Architecture: Two separate pipelines — indexing (offline) and query (real-time). For indexing: document ingest from an EHR's FHIR DocumentReference API and document management systems (SharePoint, Confluence, or equivalent) → format-specific parsers → semantic chunking at 512 tokens with 64 token overlap → embedding with a domain-appropriate clinical embedding model (e.g., voyage-medical-2 or equivalent — verify current availability) → storage in a vector database (Pinecone, Weaviate, or equivalent) with metadata in PostgreSQL (section hierarchy, document type, last updated, access level).

For the query pipeline: clinical staff submits a question through a Claude Desktop or web interface → query classification (diagnostic vs. pharmacology vs. procedure vs. administrative) routes to the appropriate Pinecone collection → hybrid retrieval (dense + BM25) retrieves top-20 candidates → cross-encoder re-ranks to top-8 → patient context from Epic FHIR API appended → Claude Opus generates response citing sources → citation validation confirms each citation's source actually contains the cited content → response with citations delivered.

HIPAA architecture: the entire pipeline runs in the hospital's AWS account with a Bedrock endpoint. No PHI leaves the hospital's VPC. Access control enforced at the collection level — payer policy documents accessible only to care coordinators, not to all clinical staff.

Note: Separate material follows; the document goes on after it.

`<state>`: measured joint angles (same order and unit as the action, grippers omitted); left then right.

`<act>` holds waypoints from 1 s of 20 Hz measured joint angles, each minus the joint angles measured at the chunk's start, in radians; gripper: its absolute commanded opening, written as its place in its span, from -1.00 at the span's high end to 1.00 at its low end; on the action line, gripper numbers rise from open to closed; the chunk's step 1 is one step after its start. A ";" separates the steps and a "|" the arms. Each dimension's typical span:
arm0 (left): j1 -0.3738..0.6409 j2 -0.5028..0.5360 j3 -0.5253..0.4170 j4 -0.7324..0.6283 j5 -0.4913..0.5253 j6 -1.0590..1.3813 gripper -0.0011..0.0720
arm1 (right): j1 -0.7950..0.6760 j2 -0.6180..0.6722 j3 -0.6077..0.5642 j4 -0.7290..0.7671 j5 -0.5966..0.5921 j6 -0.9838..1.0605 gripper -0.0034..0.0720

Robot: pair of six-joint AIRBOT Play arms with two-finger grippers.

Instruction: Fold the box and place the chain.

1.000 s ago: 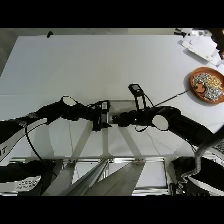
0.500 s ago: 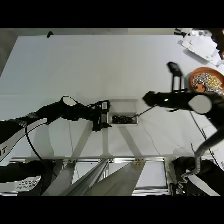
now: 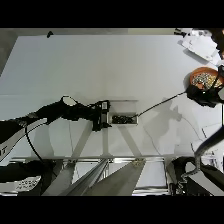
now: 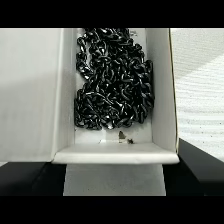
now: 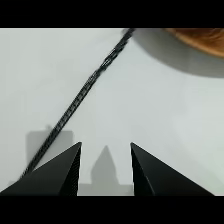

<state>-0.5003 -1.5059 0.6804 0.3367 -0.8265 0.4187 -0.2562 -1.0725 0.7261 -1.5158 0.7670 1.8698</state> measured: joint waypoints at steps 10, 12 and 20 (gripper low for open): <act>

Evaluation: RAGAS metrics run weekly against a 200-question golden dataset (built with clinical informatics team): faithfulness > 0.85, context recall > 0.80, answer relevancy > 0.75. Degrade alerts if any metric drops > 10%.

Key Points to Hit:

  • Separate indexing and query pipelines
  • Hybrid retrieval (dense + sparse) — not just vector search
  • Cross-encoder re-ranking for quality
  • Patient context from EHR for patient-specific answers
  • HIPAA-compliant architecture (within VPC, BAA)
  • RAGAS evaluation pipeline with specific metrics and thresholds
  • Citation validation to prevent fabricated source attribution

Q2: What causes "hallucinated citations" in RAG systems and how do you prevent them?

Category: Technical Depth Difficulty: Senior Role: AI Architect

Answer Framework:

A hallucinated citation occurs when the LLM attributes a factual claim to a retrieved source that either doesn't exist or doesn't contain the claimed information. This is distinct from factual hallucination — it is hallucination specifically of the attribution layer.

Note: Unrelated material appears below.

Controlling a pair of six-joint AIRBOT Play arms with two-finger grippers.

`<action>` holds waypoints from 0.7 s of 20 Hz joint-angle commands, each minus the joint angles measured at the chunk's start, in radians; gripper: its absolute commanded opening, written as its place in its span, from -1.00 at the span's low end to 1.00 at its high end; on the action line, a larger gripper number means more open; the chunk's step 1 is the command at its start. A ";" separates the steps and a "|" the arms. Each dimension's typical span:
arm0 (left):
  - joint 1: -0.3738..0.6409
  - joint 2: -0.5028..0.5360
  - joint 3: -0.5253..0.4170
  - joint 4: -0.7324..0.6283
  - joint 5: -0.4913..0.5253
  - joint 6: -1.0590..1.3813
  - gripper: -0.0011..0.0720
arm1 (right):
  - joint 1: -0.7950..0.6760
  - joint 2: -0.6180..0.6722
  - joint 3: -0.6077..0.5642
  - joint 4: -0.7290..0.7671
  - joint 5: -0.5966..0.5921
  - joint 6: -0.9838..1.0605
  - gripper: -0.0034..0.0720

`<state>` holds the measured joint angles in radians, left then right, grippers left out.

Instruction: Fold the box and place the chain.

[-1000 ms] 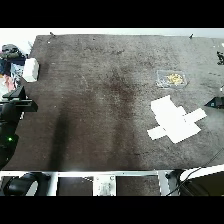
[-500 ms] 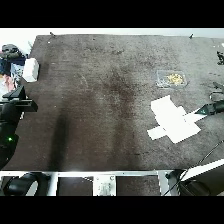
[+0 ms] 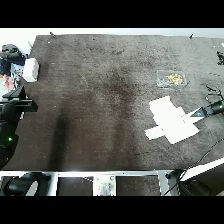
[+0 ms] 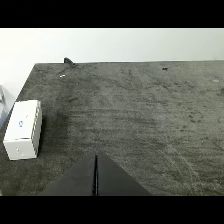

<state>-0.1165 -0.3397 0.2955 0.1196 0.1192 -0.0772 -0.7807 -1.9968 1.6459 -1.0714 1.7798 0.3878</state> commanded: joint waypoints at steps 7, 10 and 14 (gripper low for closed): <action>0.001 0.000 0.000 0.000 0.000 0.000 -0.94 | 0.049 0.168 -0.215 0.236 0.027 0.016 -0.87; 0.001 0.000 0.000 0.000 0.000 0.000 -0.94 | 0.140 0.245 -0.360 0.352 -0.015 0.016 -0.88; 0.001 0.001 0.000 0.000 0.000 0.000 -0.94 | 0.300 0.342 -0.531 0.582 -0.212 0.014 -0.88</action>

The cause: LLMs are trained to produce coherent, well-structured text. When instructed to cite sources, they are rewarded for producing citations that look credible. If the actual retrieved sources are not explicitly available in the context, the model will generate plausible-sounding citations from its parametric memory — which may be fabricated. Even when the retrieved sources are available, the model may attribute a claim to the wrong source within the context if the sources are numerous or similar.

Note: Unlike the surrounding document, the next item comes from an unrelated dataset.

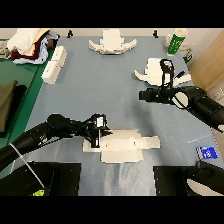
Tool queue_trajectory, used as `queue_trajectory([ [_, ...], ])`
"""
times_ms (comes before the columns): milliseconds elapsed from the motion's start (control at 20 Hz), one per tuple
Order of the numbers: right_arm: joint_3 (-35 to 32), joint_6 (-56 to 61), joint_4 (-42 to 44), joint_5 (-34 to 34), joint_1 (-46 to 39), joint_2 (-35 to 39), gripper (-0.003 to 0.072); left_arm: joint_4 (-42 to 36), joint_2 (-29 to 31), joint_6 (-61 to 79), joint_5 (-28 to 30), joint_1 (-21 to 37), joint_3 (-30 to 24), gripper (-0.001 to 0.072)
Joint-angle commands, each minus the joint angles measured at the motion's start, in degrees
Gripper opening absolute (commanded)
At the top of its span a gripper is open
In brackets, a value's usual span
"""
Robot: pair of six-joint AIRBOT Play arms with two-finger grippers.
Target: Fold the box.
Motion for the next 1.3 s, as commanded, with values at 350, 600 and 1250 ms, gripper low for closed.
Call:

Prevention has two layers: structural and validation. Structurally, the system prompt should explicitly list retrieved sources with numbered identifiers ([Source 1], [Source 2]) and instruct the model to use only these identifiers. This makes citation to a non-existent source impossible — there is no [Source 17] if only 8 were retrieved.

Validation: a post-generation step verifies each citation. For each claim-citation pair, retrieve the content of the cited source and use a lightweight model to verify that the cited text actually supports the claim. If it doesn't, either regenerate with stricter instructions or flag for human review. This verification step adds ~200–500ms but is non-negotiable for clinical applications where incorrect attribution could misdirect clinical decision-making.